Iterative Alternating Least-Squares Approach to Jointly Estimate the RETFs and the Diffuse PSD
Konferenz: Speech Communication - 13. ITG-Fachtagung Sprachkommunikation
10.10.2018 - 12.10.2018 in Oldenburg, Deutschland
Tagungsband: ITG-Fb. 282: Speech Communication
Seiten: 5Sprache: EnglischTyp: PDFPersönliche VDE-Mitglieder erhalten auf diesen Artikel 10% Rabatt
Tammen, Marvin; Doclo, Simon (Department of Medical Physics and Acoustics & Cluster of Excellence Hearing4All, University of Oldenburg, Germany)
Kodrasi, Ina (Idiap Research Institute, Speech and Audio Processing Group, Martigny, Switzerland)

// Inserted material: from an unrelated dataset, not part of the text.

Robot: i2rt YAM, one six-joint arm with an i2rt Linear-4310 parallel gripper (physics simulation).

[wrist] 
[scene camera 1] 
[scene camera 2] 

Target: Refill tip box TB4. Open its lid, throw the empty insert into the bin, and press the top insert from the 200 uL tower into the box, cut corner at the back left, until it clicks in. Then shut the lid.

The multi-channel Wiener filter (MWF) is a commonly used speech enhancement technique for improving speech quality and intelligibility in reverberant and noisy environments. The MWF is typically implemented as a minimum variance distortionless response (MVDR) beamformer followed by a single-channel Wiener postfilter. Assuming that reverberation and ambient noise can be modeled as diffuse sound fields, estimates of the relative early transfer function (RETF) vector of the target speaker and of the diffuse power spectral density (PSD) are required to implement the MWF. RETF vector and diffuse PSD estimation methods are often decoupled, i.e., one of the quantities is estimated assuming that the other quantity is known. In this paper, we aim at jointly estimating the RETF vector and the diffuse PSD by minimizing the Frobenius norm of an error matrix based on the presumed signal model. To solve this minimization problem, we propose to use an alternating least-squares approach. Simulation results using artificial and real data show that the proposed method leads to a better performance than a state-of-the-art method based on covariance whitening.